**DATA LISTING:**
>>>>

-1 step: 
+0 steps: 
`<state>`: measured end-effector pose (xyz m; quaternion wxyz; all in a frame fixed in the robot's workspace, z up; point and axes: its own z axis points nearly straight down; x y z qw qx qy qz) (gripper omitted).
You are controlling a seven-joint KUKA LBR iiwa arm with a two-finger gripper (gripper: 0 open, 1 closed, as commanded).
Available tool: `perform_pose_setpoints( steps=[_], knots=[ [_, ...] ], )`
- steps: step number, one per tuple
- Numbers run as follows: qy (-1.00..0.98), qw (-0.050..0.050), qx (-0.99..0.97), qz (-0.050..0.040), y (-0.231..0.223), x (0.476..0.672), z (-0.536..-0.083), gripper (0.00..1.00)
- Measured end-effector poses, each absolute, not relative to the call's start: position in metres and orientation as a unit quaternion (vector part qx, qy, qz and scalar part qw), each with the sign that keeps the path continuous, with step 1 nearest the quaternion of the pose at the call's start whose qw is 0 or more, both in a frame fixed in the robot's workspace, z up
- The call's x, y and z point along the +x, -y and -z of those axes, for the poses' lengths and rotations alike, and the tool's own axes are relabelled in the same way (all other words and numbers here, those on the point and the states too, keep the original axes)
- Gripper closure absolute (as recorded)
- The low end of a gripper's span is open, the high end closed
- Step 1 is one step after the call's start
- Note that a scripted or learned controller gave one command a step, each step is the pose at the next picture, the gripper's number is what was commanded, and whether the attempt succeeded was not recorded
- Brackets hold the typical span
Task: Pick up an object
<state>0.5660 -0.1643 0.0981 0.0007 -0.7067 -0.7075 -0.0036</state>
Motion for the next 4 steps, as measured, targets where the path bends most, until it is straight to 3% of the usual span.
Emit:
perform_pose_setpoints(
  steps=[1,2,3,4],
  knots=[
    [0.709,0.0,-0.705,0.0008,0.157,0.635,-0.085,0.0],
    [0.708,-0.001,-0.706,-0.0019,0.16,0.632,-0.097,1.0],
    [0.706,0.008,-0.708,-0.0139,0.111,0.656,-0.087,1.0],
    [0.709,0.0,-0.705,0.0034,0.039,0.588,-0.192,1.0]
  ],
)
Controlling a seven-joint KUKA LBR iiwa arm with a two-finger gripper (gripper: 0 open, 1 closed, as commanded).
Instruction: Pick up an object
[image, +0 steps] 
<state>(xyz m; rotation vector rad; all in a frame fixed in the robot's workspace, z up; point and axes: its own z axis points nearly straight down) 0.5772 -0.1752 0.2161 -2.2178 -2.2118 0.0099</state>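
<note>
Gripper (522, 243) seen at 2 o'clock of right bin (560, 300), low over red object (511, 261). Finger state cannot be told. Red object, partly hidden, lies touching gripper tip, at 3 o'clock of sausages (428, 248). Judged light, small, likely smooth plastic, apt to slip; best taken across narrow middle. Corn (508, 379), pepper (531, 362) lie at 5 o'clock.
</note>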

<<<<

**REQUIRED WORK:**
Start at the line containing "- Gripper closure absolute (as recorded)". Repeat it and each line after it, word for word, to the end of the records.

**SOLUTION FOR THIS PROBLEM:**
- Gripper closure absolute (as recorded)
- The low end of a gripper's span is open, the high end closed
- Step 1 is one step after the call's start
- Note that a scripted or learned controller gave one command a step, each step is the pose at the next picture, the gripper's number is what was commanded, and whether the attempt succeeded was not recorded
- Brackets hold the typical span
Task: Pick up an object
<state>0.5660 -0.1643 0.0981 0.0007 -0.7067 -0.7075 -0.0036</state>
Motion for the next 4 steps, as measured, targets where the path bends most, until it is straight to 3% of the usual span.
Emit:
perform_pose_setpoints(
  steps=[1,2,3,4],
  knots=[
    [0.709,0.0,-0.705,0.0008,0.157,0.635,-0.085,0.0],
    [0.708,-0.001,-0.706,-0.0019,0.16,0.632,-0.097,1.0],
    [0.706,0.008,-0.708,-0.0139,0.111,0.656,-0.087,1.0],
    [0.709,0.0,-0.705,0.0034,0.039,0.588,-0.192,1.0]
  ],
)
Controlling a seven-joint KUKA LBR iiwa arm with a two-finger gripper (gripper: 0 open, 1 closed, as commanded).
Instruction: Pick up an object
[image, +0 steps] 
<state>(xyz m; rotation vector rad; all in a frame fixed in the robot's workspace, z up; point and axes: its own z axis points nearly straight down) 0.5772 -0.1752 0.2161 -2.2178 -2.2118 0.0099</state>
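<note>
Gripper (522, 243) seen at 2 o'clock of right bin (560, 300), low over red object (511, 261). Finger state cannot be told. Red object, partly hidden, lies touching gripper tip, at 3 o'clock of sausages (428, 248). Judged light, small, likely smooth plastic, apt to slip; best taken across narrow middle. Corn (508, 379), pepper (531, 362) lie at 5 o'clock.
</note>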

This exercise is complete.